See, I don't mind paying a good price (as long as the kit is of good quality of course...which the Mummy is) if the manufacturer benefits from it, but it's when shops do like you say and double the price when they convert it from dollars to pounds it gets annoying. I was thinking....ok...shops like Comet miniatures have to get these on import, but there again surely these kits have to be shipped from China to the US anyway and I might be wrong but there's most probably charges at US customs too.
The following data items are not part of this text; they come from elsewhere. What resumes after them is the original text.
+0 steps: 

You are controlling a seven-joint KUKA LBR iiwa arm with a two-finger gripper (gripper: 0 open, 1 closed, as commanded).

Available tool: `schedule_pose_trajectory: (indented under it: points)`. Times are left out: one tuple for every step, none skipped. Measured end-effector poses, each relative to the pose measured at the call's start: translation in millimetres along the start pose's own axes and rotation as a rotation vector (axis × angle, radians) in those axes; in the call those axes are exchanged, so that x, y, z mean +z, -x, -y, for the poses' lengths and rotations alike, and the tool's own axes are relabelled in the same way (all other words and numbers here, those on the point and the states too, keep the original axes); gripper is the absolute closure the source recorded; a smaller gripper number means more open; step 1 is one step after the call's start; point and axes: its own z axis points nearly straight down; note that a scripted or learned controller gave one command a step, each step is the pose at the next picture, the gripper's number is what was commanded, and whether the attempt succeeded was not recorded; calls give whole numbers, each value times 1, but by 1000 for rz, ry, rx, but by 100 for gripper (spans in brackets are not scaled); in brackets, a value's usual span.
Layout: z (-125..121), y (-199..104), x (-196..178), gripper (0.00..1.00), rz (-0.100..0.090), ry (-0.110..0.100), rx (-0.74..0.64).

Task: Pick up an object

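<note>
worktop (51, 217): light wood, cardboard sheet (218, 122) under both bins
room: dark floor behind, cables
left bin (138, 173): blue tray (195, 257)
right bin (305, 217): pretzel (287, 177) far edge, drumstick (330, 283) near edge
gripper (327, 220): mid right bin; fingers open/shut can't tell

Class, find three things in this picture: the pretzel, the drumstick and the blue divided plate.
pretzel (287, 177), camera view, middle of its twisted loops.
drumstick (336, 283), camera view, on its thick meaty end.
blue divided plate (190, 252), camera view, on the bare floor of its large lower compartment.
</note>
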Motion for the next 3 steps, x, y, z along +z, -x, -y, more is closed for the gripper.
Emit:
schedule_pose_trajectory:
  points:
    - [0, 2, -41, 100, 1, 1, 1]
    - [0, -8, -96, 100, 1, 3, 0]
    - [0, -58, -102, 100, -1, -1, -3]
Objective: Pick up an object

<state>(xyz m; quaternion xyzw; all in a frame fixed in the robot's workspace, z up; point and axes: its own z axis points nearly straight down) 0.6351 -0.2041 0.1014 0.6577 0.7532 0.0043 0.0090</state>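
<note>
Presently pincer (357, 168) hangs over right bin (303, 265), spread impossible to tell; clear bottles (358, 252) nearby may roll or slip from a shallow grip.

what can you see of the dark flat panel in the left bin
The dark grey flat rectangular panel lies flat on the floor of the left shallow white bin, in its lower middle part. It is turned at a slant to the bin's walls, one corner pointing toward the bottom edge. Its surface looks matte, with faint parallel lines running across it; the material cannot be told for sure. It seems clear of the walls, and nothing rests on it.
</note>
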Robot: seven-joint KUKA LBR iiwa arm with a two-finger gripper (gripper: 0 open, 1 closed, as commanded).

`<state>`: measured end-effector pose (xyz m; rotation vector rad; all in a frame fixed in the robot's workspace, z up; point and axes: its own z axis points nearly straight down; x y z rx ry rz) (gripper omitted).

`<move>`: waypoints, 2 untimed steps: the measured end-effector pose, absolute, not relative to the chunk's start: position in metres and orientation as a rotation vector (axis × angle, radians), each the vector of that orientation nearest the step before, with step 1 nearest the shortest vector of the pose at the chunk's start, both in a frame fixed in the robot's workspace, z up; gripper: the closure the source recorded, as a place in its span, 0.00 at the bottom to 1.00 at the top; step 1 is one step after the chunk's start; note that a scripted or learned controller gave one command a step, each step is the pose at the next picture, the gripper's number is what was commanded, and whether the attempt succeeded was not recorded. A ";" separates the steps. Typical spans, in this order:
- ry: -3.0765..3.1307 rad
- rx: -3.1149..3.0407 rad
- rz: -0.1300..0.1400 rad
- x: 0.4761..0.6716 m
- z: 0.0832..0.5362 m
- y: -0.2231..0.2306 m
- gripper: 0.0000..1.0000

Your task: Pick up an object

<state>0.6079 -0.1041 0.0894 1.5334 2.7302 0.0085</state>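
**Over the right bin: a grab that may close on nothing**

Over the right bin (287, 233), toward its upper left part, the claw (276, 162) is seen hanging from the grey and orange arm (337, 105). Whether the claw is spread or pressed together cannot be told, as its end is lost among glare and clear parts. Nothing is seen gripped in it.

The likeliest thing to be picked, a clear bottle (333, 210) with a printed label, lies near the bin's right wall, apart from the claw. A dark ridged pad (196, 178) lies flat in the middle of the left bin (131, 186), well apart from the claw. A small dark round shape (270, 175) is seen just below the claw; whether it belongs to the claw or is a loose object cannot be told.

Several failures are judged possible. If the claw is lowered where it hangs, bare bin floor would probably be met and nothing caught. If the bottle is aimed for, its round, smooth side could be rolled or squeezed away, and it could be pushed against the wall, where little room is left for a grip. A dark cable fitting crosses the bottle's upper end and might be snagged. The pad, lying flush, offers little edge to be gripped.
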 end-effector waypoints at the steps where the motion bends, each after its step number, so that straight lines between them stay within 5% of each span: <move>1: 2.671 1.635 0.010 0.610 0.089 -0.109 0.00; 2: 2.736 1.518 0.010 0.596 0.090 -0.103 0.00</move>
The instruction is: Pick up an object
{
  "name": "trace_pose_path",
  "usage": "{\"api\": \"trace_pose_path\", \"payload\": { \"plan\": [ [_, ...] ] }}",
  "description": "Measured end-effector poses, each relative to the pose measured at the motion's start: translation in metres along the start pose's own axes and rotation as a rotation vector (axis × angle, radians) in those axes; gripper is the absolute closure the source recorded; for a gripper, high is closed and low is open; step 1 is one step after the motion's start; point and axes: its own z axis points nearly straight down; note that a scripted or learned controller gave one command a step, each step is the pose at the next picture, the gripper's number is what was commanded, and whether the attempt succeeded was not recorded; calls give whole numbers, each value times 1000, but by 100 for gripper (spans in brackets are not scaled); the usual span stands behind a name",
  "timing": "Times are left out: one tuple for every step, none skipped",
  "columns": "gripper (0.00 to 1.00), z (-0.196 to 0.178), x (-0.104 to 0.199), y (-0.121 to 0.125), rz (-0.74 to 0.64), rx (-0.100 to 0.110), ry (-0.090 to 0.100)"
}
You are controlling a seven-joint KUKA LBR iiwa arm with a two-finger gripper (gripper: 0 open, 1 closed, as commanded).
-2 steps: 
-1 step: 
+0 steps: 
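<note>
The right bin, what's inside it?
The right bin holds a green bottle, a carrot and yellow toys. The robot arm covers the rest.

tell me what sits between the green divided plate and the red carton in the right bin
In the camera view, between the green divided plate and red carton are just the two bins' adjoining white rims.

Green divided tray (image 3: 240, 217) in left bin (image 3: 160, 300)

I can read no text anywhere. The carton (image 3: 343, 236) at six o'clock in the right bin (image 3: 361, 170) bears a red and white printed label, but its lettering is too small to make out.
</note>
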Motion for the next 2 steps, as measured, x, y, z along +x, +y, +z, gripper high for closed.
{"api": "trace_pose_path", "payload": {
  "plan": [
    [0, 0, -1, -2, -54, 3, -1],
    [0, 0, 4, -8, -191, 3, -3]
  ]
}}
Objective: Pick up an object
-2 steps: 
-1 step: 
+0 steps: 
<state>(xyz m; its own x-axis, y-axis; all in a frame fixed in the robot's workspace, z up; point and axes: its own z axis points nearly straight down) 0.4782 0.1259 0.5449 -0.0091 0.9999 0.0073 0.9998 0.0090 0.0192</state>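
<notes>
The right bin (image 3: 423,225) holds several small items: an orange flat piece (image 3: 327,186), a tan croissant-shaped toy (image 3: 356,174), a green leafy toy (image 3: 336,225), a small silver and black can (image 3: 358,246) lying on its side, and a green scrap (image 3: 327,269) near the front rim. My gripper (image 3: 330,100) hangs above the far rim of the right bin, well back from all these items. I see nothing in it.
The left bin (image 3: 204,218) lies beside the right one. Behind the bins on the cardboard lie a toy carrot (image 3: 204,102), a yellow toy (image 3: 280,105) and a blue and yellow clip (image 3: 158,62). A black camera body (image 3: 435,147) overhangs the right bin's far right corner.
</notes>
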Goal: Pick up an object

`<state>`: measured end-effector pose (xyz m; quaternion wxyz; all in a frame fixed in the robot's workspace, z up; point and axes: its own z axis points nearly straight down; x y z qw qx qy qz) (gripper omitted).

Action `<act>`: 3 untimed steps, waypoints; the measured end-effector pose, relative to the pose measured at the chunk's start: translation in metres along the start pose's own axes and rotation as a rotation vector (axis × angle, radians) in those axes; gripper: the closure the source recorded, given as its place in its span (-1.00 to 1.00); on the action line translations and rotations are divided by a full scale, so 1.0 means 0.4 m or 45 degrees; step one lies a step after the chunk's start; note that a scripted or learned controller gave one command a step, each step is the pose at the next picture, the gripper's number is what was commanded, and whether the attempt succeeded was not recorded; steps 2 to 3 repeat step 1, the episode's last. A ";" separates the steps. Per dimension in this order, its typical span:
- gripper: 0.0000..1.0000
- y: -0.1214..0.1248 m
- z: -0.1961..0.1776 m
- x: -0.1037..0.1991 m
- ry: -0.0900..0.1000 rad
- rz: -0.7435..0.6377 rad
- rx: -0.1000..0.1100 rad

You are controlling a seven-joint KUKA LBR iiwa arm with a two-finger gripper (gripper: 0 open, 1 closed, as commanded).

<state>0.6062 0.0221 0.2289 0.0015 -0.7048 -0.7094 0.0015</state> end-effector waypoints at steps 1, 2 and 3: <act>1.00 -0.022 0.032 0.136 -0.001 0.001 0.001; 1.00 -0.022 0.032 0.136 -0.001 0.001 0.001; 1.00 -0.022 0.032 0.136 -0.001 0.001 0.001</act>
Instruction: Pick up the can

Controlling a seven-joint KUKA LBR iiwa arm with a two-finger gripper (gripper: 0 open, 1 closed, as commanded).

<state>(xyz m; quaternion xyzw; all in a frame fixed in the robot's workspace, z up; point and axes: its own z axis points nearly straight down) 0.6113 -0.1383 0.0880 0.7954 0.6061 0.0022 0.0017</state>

So how come our friends across the pond pay about half the price?


----------



## GordonMitchell (Feb 12, 2009)

Most reputable dealers get bulk trade deals from manufacturers and in the hobby trade your usual mark up is 33.3%,some times you have to absorb a bit depending on the exchange rate but I found that overall(while trading)it evened out throughout the year and I never once had to make it £ for $ to my customers,what you have to watch for is the distributor(I wont name names)but I have found that they take a 50% mark up before offering to the hobby shop and some times the shop and distributor work hand in hand so you get a whopping jump in retail price,I had an incident at a Star Trek Con where I was accused of ripping of the customer because my goods were cheaper so they couldnt be the real dealyeah ....work that one out.If more people in the UK bought direct from the US it might make the profiteering retailers etc think again but I personally dont think it will as they have been doing it since the 92 and unfortunatelly still,cheers,Gordon


----------